AS: After a year and half of COVID-19, what’s your view on what is going to happen to prices in this sector?
SH: Mineral prices are rapidly reverting towards their mean value. In short, they’re going up, and they will stay strong.
AS: Do you see any correlation between the current U.S. fiscal stimulus and the demand for semiconductors? If yes, would you explain to us why it matters?
SH: Yes, I do see a correlation between the U.S. stimulus and the demand for semiconductors. The stimulus, fueled by the Fed’s money machine, has jump-started the U.S. economy. Indeed, the Atlanta Fed projects a stunning 6.0 percent real GDP growth for 2021. As a result, the demand for automobiles has surged, and there’s a shortage of semiconductors required as inputs for new automobiles. Ford, General Motors, and Stellantis have dramatically cut back on their production. So there’s a shortage of new cars. And as night follows day, the sales of used cars have picked up the slack and soared. The prices of used cars have increased 45.2 percent during the past year and 10.5 percent during the last month.
AS: Inflation’s rise is a concern for many pundits, who have many explanations for why. Do we expect they will soon be blaming rare earths as a source of inflation?
SH: Well, I cannot predict who or what they will blame, but inflation is always and everywhere a monetary phenomenon. And since March 2020, the money supply, measured by M2, has grown by 23.2 percent per year, which is nearly four times higher than the rate that would allow the Fed to hit its inflation target of 2 percent per year. More inflation is already baked into the cake and has relatively little to do with various supply-side disruptions.

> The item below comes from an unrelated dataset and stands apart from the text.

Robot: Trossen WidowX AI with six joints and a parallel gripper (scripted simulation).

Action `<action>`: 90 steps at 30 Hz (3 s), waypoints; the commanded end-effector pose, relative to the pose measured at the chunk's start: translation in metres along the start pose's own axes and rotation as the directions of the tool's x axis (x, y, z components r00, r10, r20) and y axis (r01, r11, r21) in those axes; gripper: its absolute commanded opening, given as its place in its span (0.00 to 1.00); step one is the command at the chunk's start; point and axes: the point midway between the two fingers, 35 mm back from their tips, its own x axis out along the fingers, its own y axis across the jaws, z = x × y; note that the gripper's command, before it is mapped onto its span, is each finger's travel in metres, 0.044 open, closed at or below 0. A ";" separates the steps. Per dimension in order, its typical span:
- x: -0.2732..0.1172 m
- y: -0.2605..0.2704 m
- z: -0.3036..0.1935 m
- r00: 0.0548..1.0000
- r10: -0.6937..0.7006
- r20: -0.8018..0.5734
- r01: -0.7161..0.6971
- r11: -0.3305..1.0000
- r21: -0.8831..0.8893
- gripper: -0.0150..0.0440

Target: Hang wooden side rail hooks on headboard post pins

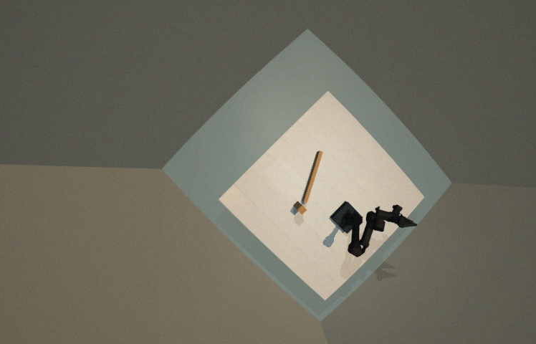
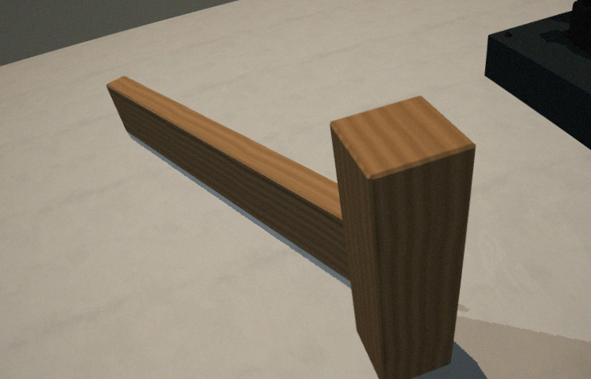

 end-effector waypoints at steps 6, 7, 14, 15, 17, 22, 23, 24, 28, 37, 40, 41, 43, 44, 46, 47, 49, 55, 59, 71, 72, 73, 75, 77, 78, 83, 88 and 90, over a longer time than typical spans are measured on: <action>-0.018 0.003 0.038 0.985 -0.011 0.172 -0.014 0.990 0.142 1.00; -0.023 0.004 0.046 0.977 -0.014 0.211 -0.023 0.985 0.173 1.00; -0.066 0.004 0.097 0.882 -0.049 0.468 -0.142 0.921 0.364 1.00; -0.074 0.004 0.104 0.863 -0.056 0.503 -0.166 0.908 0.386 1.00; -0.089 0.003 0.116 0.819 -0.069 0.569 -0.220 0.879 0.423 1.00; -0.133 0.000 0.142 0.687 -0.109 0.718 -0.374 0.795 0.478 1.00; -0.143 0.000 0.146 0.657 -0.117 0.745 -0.408 0.776 0.482 1.00; -0.152 -0.001 0.150 0.626 -0.126 0.770 -0.441 0.757 0.482 1.00; -0.193 -0.005 0.161 0.490 -0.163 0.857 -0.577 0.676 0.458 1.00; -0.289 -0.012 0.164 0.139 -0.247 0.959 -0.836 0.490 0.248 1.00; -0.321 -0.014 0.157 0.015 -0.272 0.962 -0.891 0.432 0.137 1.00; -0.331 -0.014 0.154 -0.026 -0.280 0.960 -0.905 0.413 0.096 1.00; -0.352 -0.015 0.147 -0.109 -0.295 0.949 -0.926 0.377 0.011 1.00; -0.363 -0.015 0.143 -0.150 -0.302 0.941 -0.932 0.360 -0.033 1.00; -0.383 -0.015 0.134 -0.232 -0.314 0.921 -0.937 0.327 -0.124 1.00; -0.393 -0.015 0.129 -0.272 -0.320 0.908 -0.935 0.311 -0.170 1.00; -0.412 -0.014 0.117 -0.350 -0.329 0.877 -0.923 0.280 -0.264 1.00; -0.463 -0.007 0.075 -0.569 -0.342 0.748 -0.821 0.199 -0.535 1.00; -0.492 0.000 0.042 -0.696 -0.336 0.635 -0.705 0.150 -0.693 1.00; -0.545 0.041 -0.070 -0.947 -0.239 0.215 -0.221 -0.003 -0.975 1.00; -0.547 0.046 -0.079 -0.958 -0.225 0.177 -0.178 -0.018 -0.984 1.00; -0.548 0.050 -0.087 -0.966 -0.213 0.147 -0.143 -0.030 -0.989 1.00; -0.549 0.053 -0.093 -0.971 -0.203 0.122 -0.116 -0.040 -0.992 1.00; -0.549 0.053 -0.093 -0.971 -0.203 0.122 -0.116 -0.040 -0.992 1.00; -0.549 0.053 -0.093 -0.971 -0.203 0.122 -0.116 -0.040 -0.992 1.00; -0.549 0.053 -0.093 -0.971 -0.203 0.122 -0.116 -0.040 -0.992 1.00; -0.549 0.053 -0.093 -0.971 -0.203 0.122 -0.116 -0.040 -0.992 1.00; -0.549 0.053 -0.093 -0.971 -0.203 0.122 -0.116 -0.040 -0.992 1.00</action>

AS: “Socially responsible” investing (particularly its ESG variant) has come into the spotlight in recent years. Mining companies are not exactly beloved by the ESG crowd, which has now attracted significant institutional support. The implication of what you have been saying is that the West needs to ensure that more rare-earth sources are developed outside China. Do you see ESG getting in the way of that?
SH: It could, although those who raise that objection should ask themselves whether China is likely to be a source of more “socially responsible” rare earths than producers located in countries more susceptible to Western pressure. Additionally, there are some mining and metallurgical companies that are extremely advanced and are producing critical materials that hugely reduce our carbon (CO2) footprints. As a free-market environmentalist, I am very optimistic that these firms will continue to enable massive reductions in CO2 emissions. I laid all this out in an article I co-authored with Dr. Heinz Schimmelbusch entitled “On Measuring Greenness,” which appeared in a German periodical, Stern Stewart Institute Periodical #10, in June 2014. In short, there are some mining and metallurgical companies in the critical-materials sphere that are green enough to satisfy the demands of many ESG-influenced investors.